Re: 20160413 Variations on a theme of Adam Smith
20170423 Pages 747-765
At his point in Reference #1, Mr. Smith opens a new "Book"
Of the Revenue of the Sovereign or Commonwealth
Of the Expenses of the Sovereign or Commonwealth
Of the Expense of Defense
In this part of the chapter, Mr. Smith reviews the development of military activities over multiple continents. He considers societies of hunters, people he calls husbandmen who raise flocks, those who settle in locations to raise crops, and those who are advanced enough to support classes of people who perform such non-farm activities as artisans and manufacturers.
For each stage of the development of organization of societies, Mr. Smith describes the nature of the military organization with respect to the question of cost to the sovereign. It is when it is necessary to maintain a standing army that a society must fund the soldiers and sailors and their supplies, and since there were no republics in Smith's time, he considers funding a standing army as the responsibility of the sovereign.
In the course of the discussion, Mr. Smith describes education “imposed by the state upon every free citizen”.
In all the different republics of ancient Greece, to learn his military exercises, was necessary part of the education imposed by the state upon every free citizen.
As a citizen of the United States in 2017, and “veteran” of a both public and private education carried on in the United States in the 1940's, 1950's, 1960's and even to a lesser extent later, I do not recall experiencing or even hearing about any expectations on the part of the country with regard to my education, or to the education of any other person.
Now, in 2017, it seems to me that education is in massive disarray in the United States, and there are vigorous arguments about what subjects should be taught, and more energetically, how learning should be measured. Yet, at the same time, anecdotal reports indicate that individual citizens are transitioning out of the varied educational processes with widely varying capabilities. It is quite common to read that colleges and universities are unable to work with incoming students because their performance is so far below “normal” expectations.
It turns out that the disarray we observe in the United States is intentional.
From this reference: http://education.stateuniversity.com/pa ... ation.html
In San Antonio Independent School District v. Rodriquez, the U.S. Supreme Court in 1973 held that education is not a "fundamental right" under the U.S. Constitution
It seems to me that while the preference of the Founders of the United States was that States should have responsibility for education, the practical consequences have not resulted in an optimum situation in 2017. Over the years the Federal Government has attempted to bring some order to the chaos that prevails, but from my observation, those efforts have not succeeded at an optimal level, either for individual citizens or for the nation as a whole.
While there very well be changes to the Constitution that may seem more important, I think that the example of expectations of citizens noted in ancient Greece might well serve as a guide for proposing a Constitutional Amendment to insure some more modern expectations.
Beyond the immediate circumstance, however, and thinking ahead to the constitutions that will be adopted on Mars, the Moon and other locations away from Earth, it seems to me that defining expectations for performance of citizens in those fundamental documents would serve those communities well over time.
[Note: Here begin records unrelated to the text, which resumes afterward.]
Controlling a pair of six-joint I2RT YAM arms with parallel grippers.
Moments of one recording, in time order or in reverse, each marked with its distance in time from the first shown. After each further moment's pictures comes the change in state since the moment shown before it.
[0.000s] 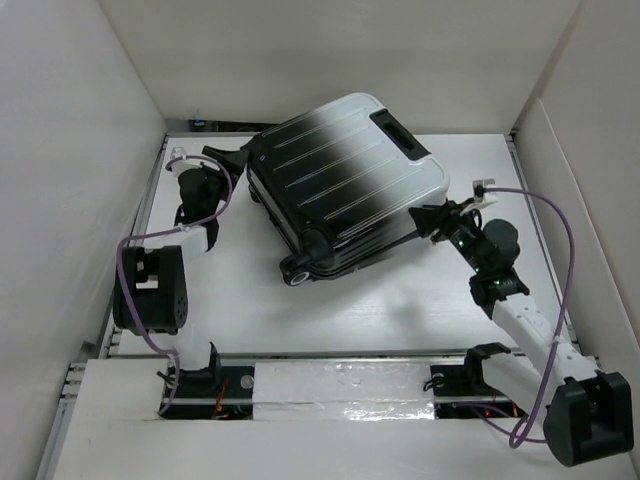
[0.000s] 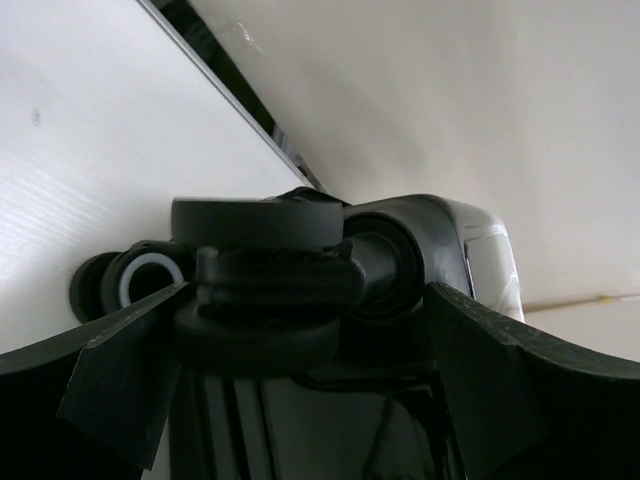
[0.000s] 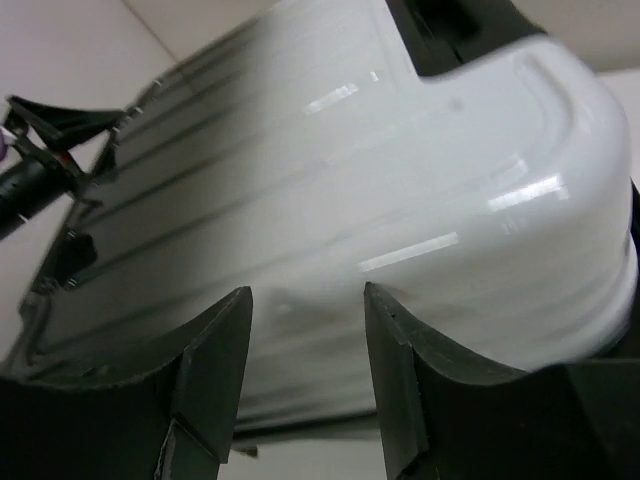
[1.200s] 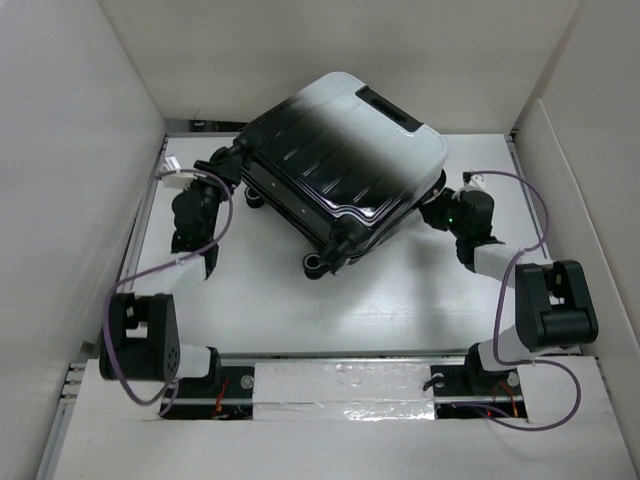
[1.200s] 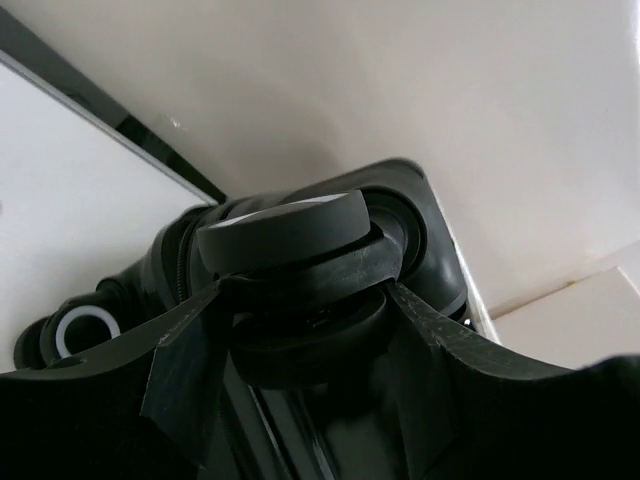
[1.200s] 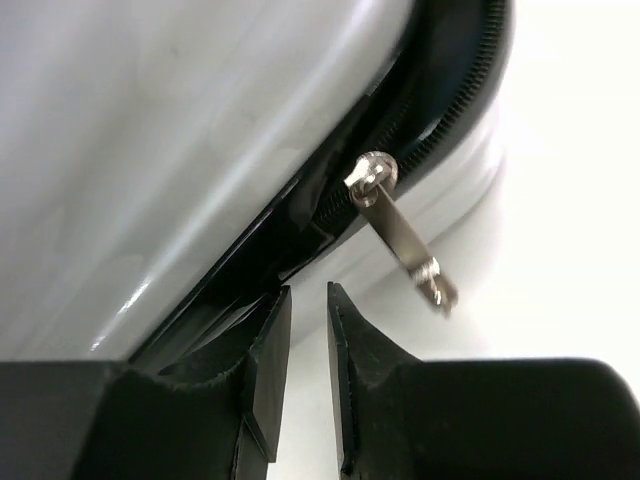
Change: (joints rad) left arm -0.036 -0.223 -0.154 0.185 -0.075 0.108; right arm -0.116 0.559 0.126 0.047 0.079 0.025
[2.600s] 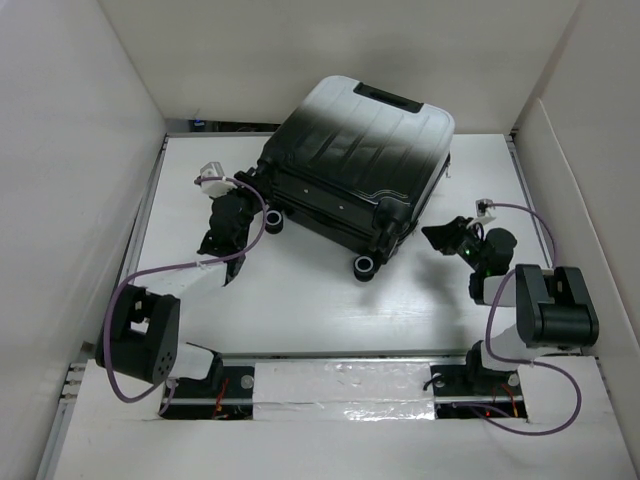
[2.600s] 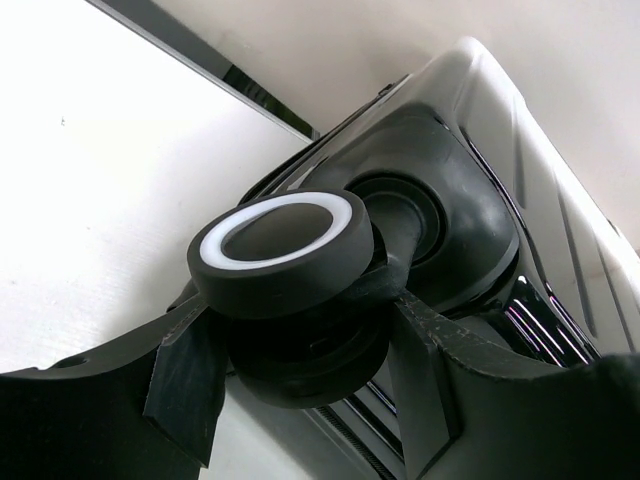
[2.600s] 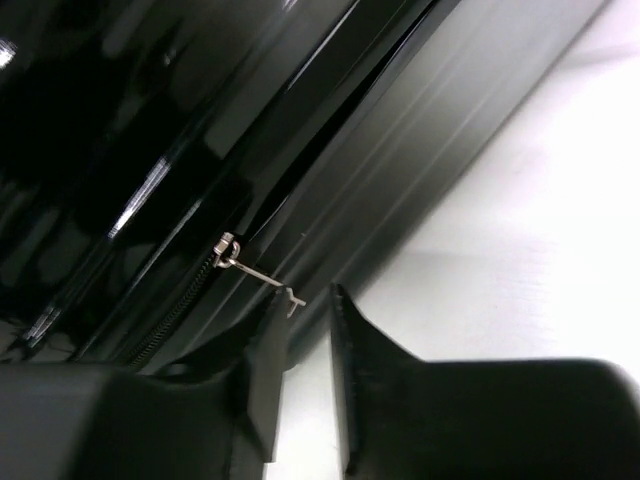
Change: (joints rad) left arm -0.278 -0.029 -0.053 -0.151 -0.313 0.226; right arm -0.190 0.003 -0.314 0.528 -0.402 0.063
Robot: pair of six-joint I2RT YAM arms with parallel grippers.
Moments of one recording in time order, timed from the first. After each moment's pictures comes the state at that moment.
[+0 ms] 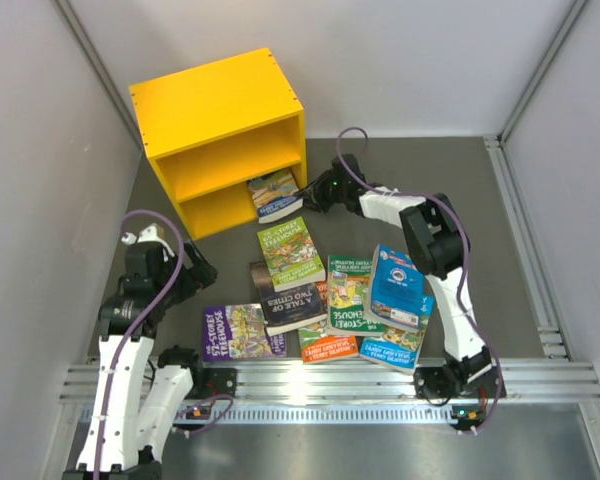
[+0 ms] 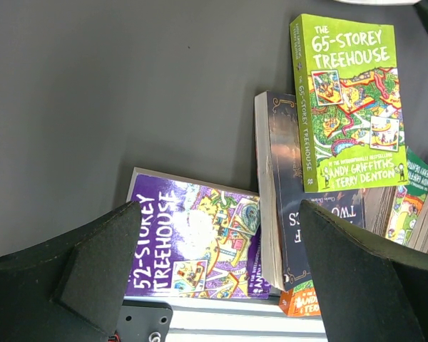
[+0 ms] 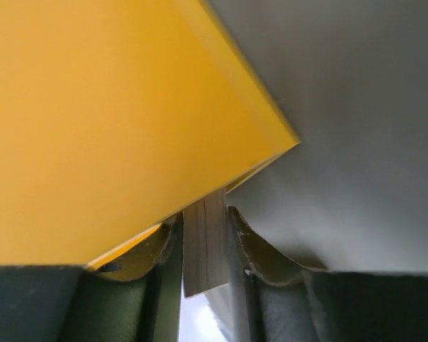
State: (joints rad) left arm -0.01 0.64 0.82 -0.95 0.06 -0.55; right arm 0.50 2.29 1.64 0.07 -0.31 1.37
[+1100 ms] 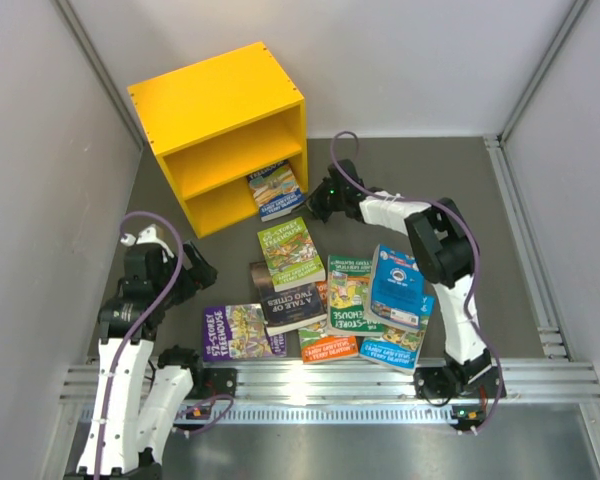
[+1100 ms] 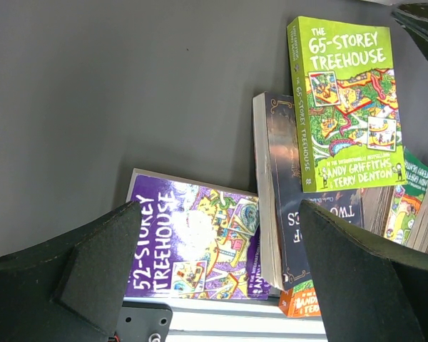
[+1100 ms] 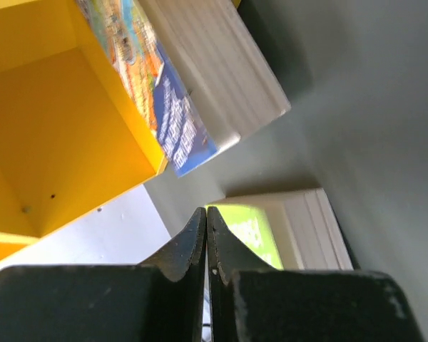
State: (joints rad) left arm -0.02 0.62 0.82 -0.95 0.06 -0.55; right arm 0.55 2.18 1.52 -0.01 -0.37 1.29
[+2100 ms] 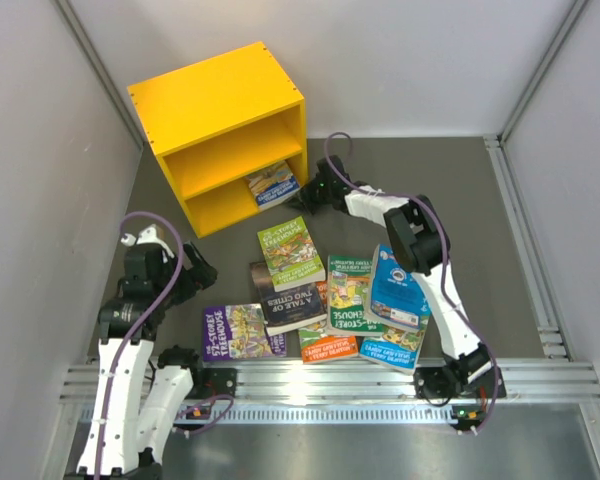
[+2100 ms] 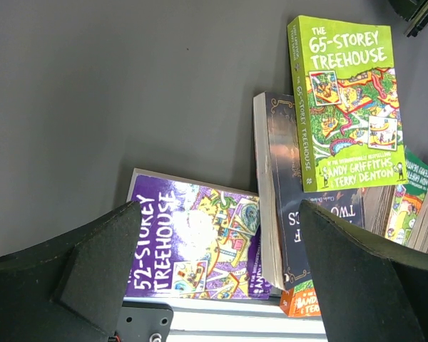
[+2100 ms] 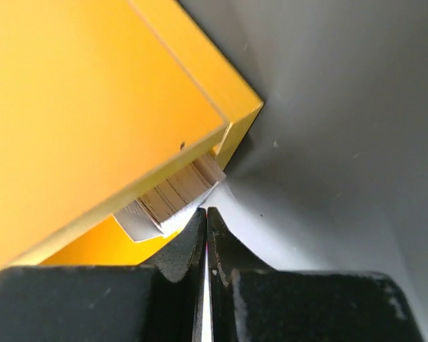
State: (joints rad) left arm -0.02 0.62 0.81 -0.95 0.06 -0.54; right arm 0.54 2.48 1.87 -0.05 -0.35 1.43
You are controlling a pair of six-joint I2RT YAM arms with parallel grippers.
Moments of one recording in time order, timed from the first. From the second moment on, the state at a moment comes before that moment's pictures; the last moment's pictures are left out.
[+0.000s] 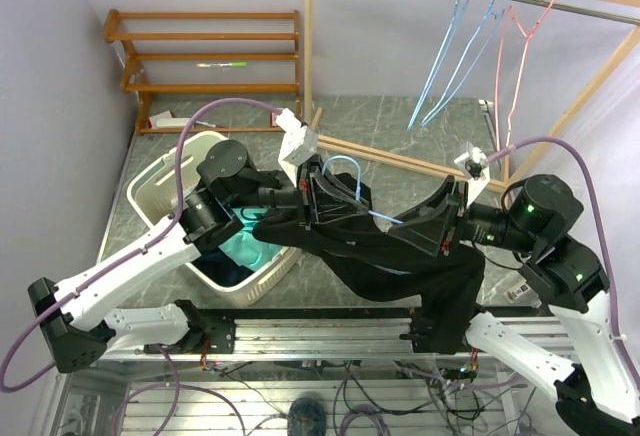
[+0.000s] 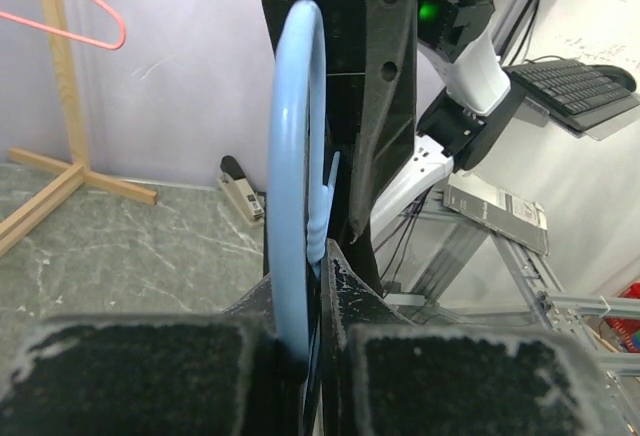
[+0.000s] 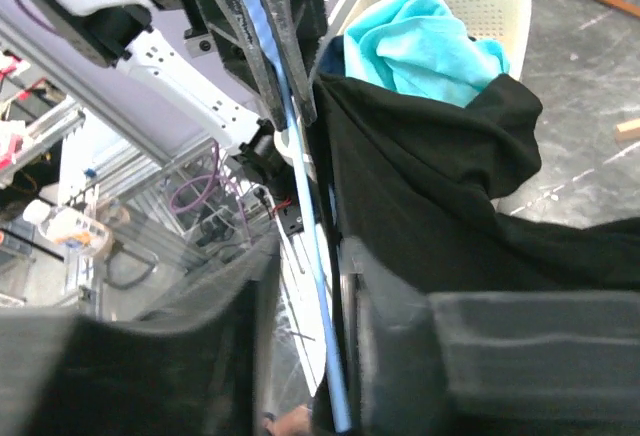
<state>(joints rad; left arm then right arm) -0.91 1.12 1.17 0.19 0.72 -0.37 0.60 0.71 1.25 -0.66 -0.68 0.32</state>
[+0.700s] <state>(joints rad) -0.91 0.98 1.31 -0.17 0.57 -0.21 0.60 0.57 1.28 -0.89 -0.21 0.24</state>
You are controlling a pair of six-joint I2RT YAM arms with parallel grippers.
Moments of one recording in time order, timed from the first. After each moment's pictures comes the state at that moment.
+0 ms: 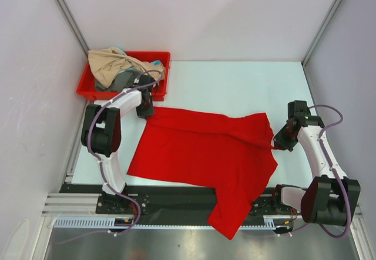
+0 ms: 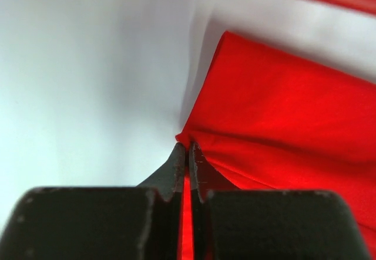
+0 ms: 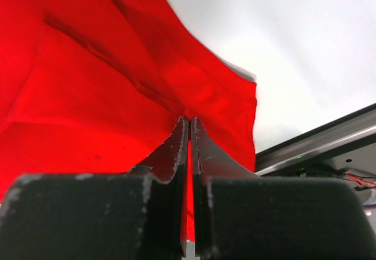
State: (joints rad) left arm -0.22 1.94 1.38 -0.67 -0.22 -0.38; right arm -0.10 1.18 0.91 -0.97 0.07 0.67
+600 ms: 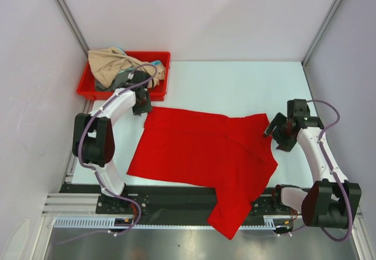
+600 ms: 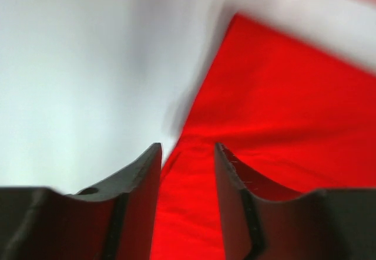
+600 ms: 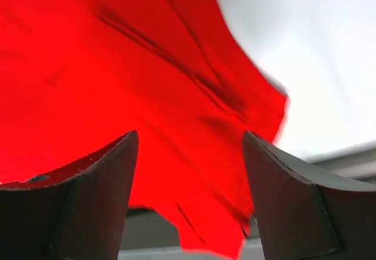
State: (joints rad) left arm -0.22 1.79 1.33 -0.73 -0.25 -0.42; right arm -0.07 1.15 0.89 -0.94 -0.05 0.61
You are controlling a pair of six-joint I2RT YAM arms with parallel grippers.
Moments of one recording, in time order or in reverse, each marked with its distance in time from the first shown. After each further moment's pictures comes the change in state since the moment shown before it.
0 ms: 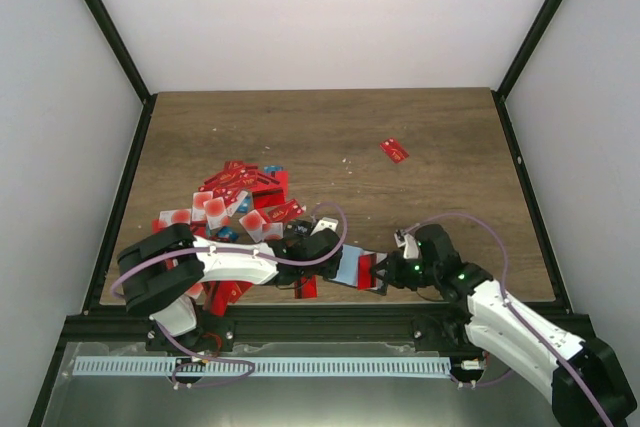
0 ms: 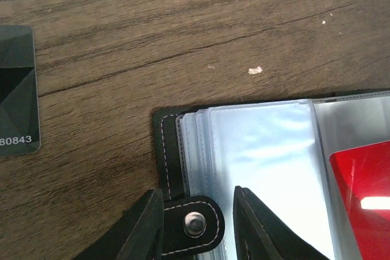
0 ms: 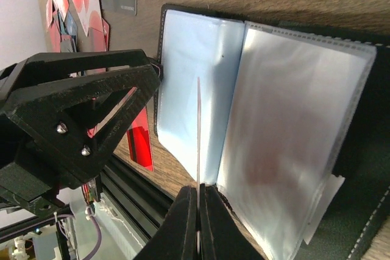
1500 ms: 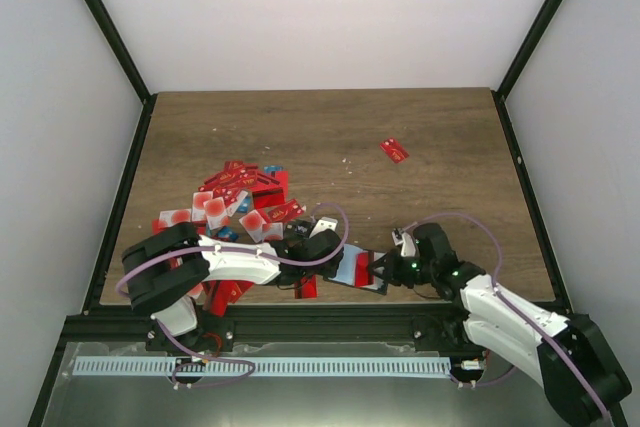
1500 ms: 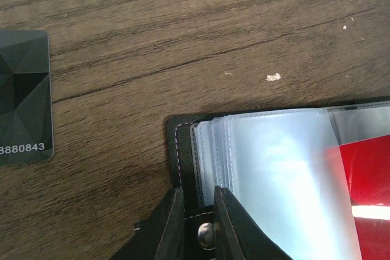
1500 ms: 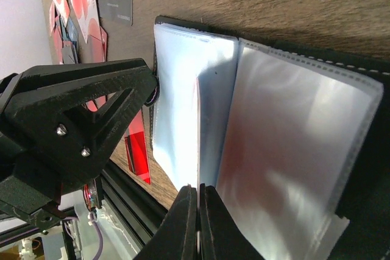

Further on in this Part of the Chapter, Mr. Smith considers the challenge of maintaining a viable standing army in times of peace and plenty. This state of affairs would seem likely to prevail in a community away from Earth, where a false sense of security due to distance from the Earth or other communities might easily lead citizens to conclude that maintaining readiness for military conflict is unnecessary. However, in the Universe we inhabit, that attitude seems to be to be unwise. I would counsel any such community to maintain military readiness despite decades or perhaps even centuries of freedom from annoyance by humans or aliens. Still, human nature being what it is, I am doubtful of such wise counsel lasting long as the generations replace each other.